Reproducing Adaptive Reranking for Reasoning-Intensive IR
Mandeep Rathee, V Venktesh, Sean MacAvaney, Avishek Anand
TLDR
This paper reproduces Graph-based Adaptive Reranking (GAR) for reasoning-intensive IR, showing it boosts effectiveness with minimal overhead.
Key contributions
- Replicated Graph-based Adaptive Reranking (GAR) on the BRIGHT reasoning-intensive benchmark.
- Demonstrated GAR boosts effectiveness for reasoning-intensive queries across diverse reranking models.
- Confirmed GAR improves retrieval quality with minimal computational overhead.
- Emphasized the critical role of reranker signal quality in corpus graph exploration.
Why it matters
Reasoning-intensive queries challenge traditional retrieval's bounded recall. This paper validates adaptive reranking (GAR) significantly boosts performance with minimal overhead, enabling practical deployment of advanced systems.
Original Abstract
The classical cascading pipeline of retrieve--rerank suffers from a bounded recall problem, stemming from limitations of the first-stage retriever.

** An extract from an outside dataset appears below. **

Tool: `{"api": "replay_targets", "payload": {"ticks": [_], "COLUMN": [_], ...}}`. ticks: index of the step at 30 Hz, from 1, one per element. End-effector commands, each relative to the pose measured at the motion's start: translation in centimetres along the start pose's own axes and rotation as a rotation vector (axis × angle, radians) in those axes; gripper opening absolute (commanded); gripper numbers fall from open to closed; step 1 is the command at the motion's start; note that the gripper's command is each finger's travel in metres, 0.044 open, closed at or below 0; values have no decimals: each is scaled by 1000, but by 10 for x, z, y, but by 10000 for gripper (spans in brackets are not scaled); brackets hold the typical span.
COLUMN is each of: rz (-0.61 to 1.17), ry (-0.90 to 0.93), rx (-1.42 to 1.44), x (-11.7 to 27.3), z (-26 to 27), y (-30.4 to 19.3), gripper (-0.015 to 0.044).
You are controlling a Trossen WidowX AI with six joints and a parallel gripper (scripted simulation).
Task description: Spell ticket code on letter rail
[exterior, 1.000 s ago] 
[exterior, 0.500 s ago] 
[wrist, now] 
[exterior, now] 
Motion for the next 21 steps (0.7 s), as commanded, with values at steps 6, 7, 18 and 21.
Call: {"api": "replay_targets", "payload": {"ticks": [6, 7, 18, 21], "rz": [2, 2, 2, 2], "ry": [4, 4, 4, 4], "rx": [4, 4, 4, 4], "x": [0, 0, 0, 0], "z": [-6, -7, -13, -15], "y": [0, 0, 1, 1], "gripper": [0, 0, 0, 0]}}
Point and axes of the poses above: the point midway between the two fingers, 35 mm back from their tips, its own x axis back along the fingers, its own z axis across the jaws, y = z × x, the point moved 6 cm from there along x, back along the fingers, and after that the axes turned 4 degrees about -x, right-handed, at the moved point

Most current approaches address the bounded recall problem by improving the first-stage retriever, but this incurs substantial training and inference costs, especially to handle queries that require substantial reasoning. To circumvent the computational costs of reasoning-based retrievers, we replicate the findings of GAR, Graph-based Adaptive Reranking, on the BRIGHT reasoning-intensive retrieval benchmark. GAR addresses the bounded recall problem by modifying the reranking process itself through iterative exploration of a corpus graph, but it was previously only tested on models designed for topical and question-answering-style queries. Hence, reproduce GAR in reasoning-intensive settings with reasoning and non-reasoning reranking models. We observe that the quality of the reranker's signal plays an important role in identifying additional relevant documents within the corpus graph. Overall, we find that GAR boosts the effectiveness of reasoning-intensive retrieval across a variety of models while contributing minimally to computational overheads. Ultimately, this work enables more practical deployment of retrieval systems that can address reasoning-intensive queries.